### How to complete this task
Repeat the data that follows exactly, starting at the line with "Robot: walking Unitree" and ending at the line with "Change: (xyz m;", and leave out every picture.

_ _ _ _ _

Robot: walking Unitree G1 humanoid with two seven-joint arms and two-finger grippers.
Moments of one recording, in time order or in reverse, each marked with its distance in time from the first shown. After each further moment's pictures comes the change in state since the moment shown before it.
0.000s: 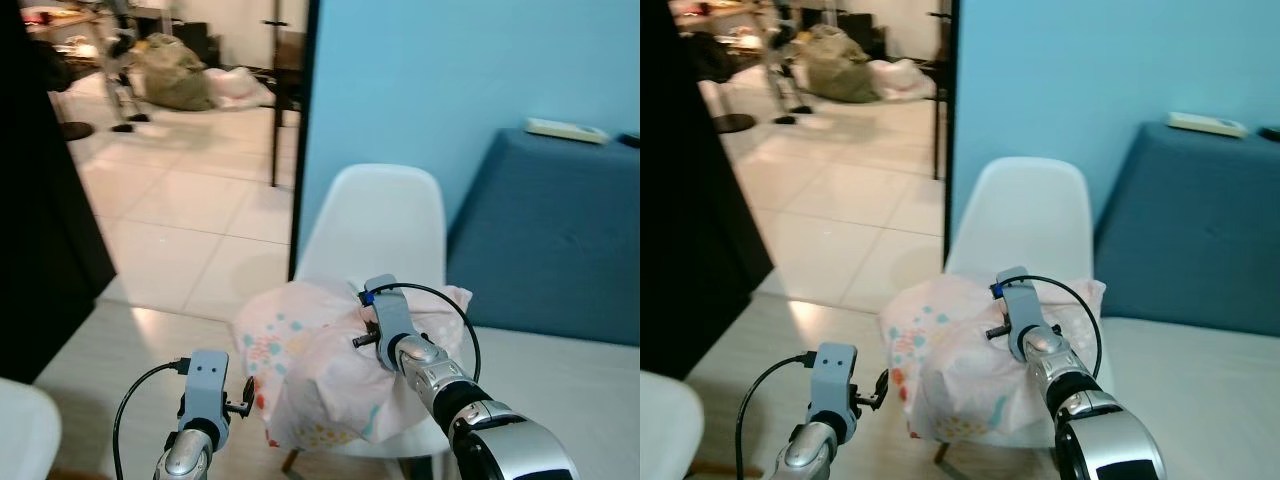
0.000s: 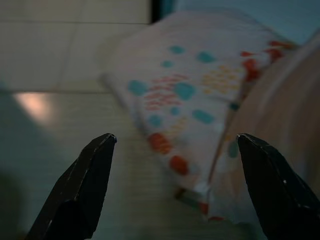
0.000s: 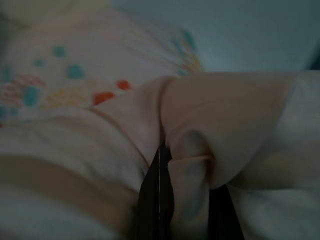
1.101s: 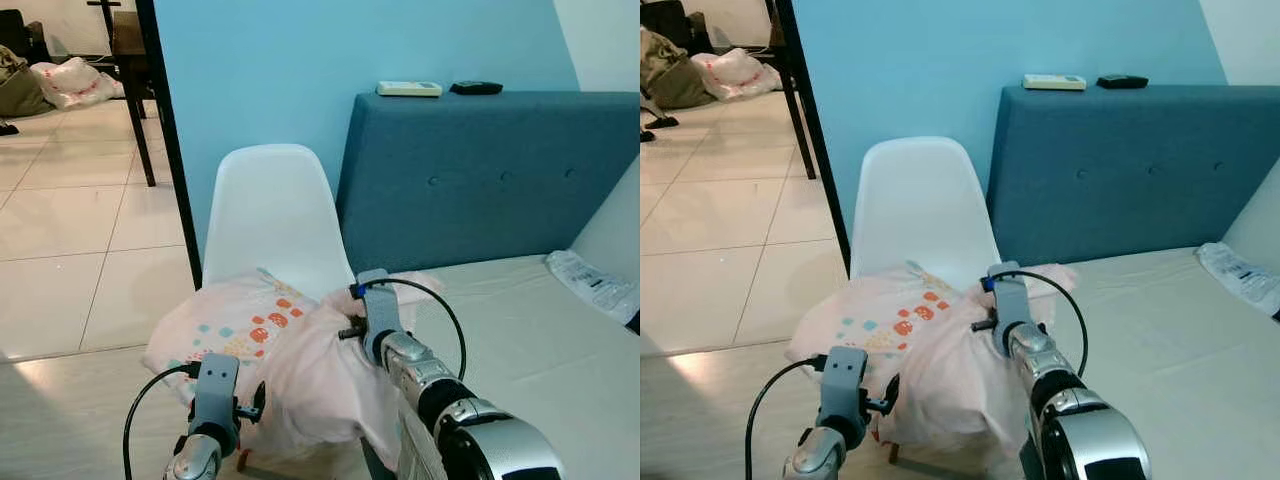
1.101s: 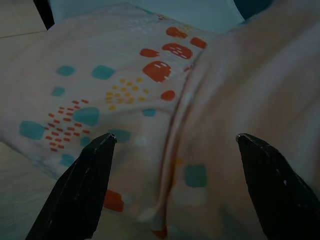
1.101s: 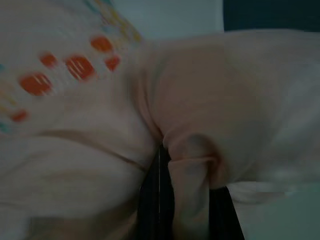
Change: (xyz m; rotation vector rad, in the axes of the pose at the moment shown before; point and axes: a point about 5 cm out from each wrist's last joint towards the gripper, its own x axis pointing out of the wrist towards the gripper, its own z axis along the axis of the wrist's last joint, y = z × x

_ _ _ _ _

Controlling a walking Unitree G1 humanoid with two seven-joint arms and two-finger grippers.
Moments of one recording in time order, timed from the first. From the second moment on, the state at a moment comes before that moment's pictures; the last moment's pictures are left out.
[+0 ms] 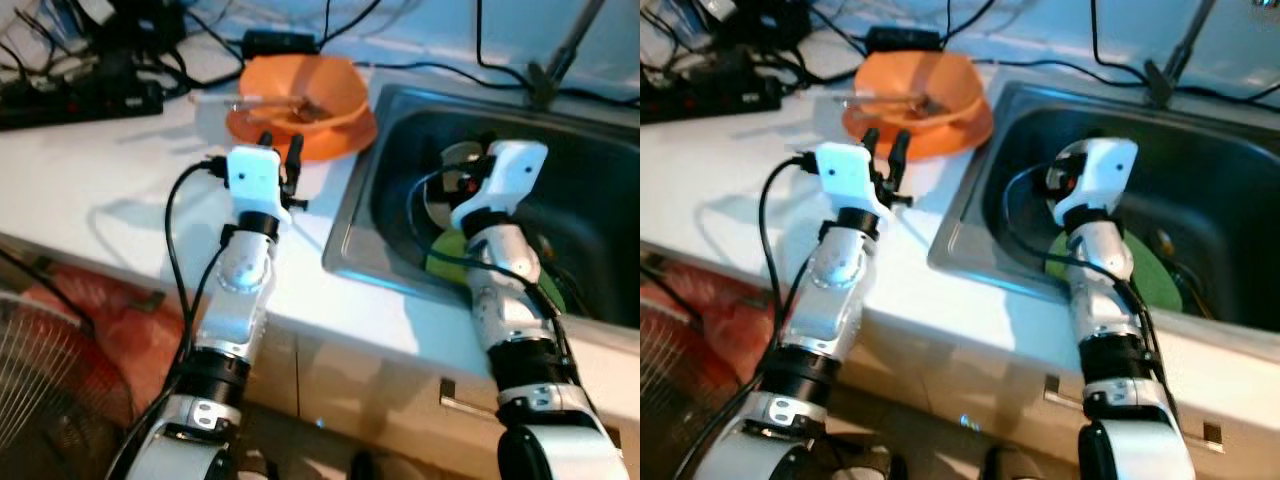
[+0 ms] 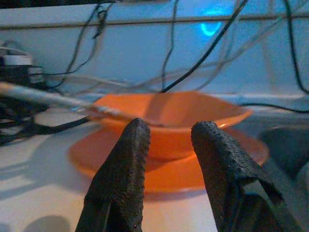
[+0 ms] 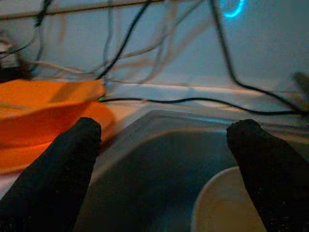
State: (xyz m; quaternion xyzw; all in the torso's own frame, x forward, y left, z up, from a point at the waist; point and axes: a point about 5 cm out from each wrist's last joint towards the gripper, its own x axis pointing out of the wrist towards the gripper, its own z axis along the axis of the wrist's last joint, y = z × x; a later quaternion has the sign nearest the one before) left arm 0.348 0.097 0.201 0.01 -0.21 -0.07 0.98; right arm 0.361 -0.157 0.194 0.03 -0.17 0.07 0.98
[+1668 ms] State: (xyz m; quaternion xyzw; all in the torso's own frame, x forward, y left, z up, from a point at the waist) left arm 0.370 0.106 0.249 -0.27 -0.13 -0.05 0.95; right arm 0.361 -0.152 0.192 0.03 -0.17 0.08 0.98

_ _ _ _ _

### Response for this exercise
Robot: walking Unitree G1 humanoid with two seven-joint arms and two-finger grippers.
Moments of one recording, in time order or in reverse, each marked with its distance in time from the first shown. After each further moment's pictures comes the change in state since the moment shown before it.
0.000s: 
0.000s: 
0.000s: 
1.101s: 
1.101s: 
1.101s: 
Change: (xyz m; rotation vector rad, in the axes of the pose at the moment shown before; point and axes: a point about 5 cm out from each wrist's last joint towards the gripper, its own x axis pointing out of the wrist towards the gripper, its own z axis along the axis of the wrist's last joint, y = z × x

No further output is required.